Jut went through everything in the post again, and I do not see anything that would cause the behavior. I do know there was a Dolphin update cause I saw it in the list of updates. I will just have to create a bug report. Thanks

You can with the right icon pack. Gruvbox Plus contains what you want. It is a colour icons pack, but extensively uses monochrome symbolic for the sidebar. I really like it. SylEleuth has worked hard on it and did a great job.

Finally, a change I have missed. Showing what USB device was plugged in , by name! I have requested this features years ago and got ignored, to the point I have done it myself (Link). Kudos EU!

Got it, thank you! I’ll be looking forward to it.

Unfortunately, I’m not a graphic designer, but I’ll try to explain what I mean. The issue I’m experiencing is with the visual perception of fonts and interface buttons. Even with fractional scaling increased — in my case to 150% — the text and buttons appear smaller than expected, especially when compared to other desktop environments like GNOME…

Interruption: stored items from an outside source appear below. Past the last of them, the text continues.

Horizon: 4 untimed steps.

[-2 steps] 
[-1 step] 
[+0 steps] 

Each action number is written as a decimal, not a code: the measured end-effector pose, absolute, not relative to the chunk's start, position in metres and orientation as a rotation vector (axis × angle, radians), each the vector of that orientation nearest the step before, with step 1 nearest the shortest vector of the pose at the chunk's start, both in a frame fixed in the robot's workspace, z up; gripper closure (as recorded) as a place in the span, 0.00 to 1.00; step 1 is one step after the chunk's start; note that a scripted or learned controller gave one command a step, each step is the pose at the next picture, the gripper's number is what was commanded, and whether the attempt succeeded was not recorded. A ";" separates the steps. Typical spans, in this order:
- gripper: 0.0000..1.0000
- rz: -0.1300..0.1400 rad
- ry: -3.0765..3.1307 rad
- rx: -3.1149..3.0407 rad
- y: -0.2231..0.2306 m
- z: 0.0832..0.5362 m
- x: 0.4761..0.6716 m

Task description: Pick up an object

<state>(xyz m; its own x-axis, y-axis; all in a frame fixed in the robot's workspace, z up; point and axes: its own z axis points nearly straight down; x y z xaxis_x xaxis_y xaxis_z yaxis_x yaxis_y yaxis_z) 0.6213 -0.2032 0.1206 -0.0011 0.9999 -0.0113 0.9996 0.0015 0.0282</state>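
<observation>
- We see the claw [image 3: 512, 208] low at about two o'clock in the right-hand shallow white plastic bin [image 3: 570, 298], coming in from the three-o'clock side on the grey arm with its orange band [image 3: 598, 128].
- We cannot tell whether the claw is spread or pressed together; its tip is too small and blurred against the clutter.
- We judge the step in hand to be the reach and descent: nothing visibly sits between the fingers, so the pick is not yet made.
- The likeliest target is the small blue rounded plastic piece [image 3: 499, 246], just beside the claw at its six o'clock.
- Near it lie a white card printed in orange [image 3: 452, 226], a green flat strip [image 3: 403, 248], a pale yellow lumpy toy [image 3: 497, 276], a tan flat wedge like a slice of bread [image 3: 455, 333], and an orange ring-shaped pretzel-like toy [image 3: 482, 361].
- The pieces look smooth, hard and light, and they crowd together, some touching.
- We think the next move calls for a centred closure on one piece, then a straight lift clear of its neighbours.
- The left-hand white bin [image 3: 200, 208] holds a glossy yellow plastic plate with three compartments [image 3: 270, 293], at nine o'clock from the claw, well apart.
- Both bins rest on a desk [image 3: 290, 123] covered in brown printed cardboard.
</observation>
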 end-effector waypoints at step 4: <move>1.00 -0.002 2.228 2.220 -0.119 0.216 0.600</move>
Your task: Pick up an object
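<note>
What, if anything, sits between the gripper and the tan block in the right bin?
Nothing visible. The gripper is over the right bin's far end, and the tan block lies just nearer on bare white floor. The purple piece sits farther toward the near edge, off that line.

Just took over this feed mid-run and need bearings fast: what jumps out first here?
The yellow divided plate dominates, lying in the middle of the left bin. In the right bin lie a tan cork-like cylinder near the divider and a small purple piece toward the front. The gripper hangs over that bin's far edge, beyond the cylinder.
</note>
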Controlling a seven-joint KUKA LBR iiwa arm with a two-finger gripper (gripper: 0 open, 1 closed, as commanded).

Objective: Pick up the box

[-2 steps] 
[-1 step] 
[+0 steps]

I understand that subtitles are supposed to use a smaller font, but in practice they often feel too small, to the point where they become uncomfortable to read. That’s why it creates an impression of inconsistency: the general font looks fine, but whenever the subtitle font is used, it feels unbalanced and negatively impacts readability.

Thanks! It looks pretty good, though I’m not too fond of the other icons — they look a bit too yellowish…

Nat is crazy, almost “unhinged”.

He makes that comment about Phoronix and them he really goes there to engage in the forum discussions!

Sometimes I can’t believe how much energy he has.

I think the devices pop-up will be nice, only I don’t think I’ll have the opportunity to see it in action.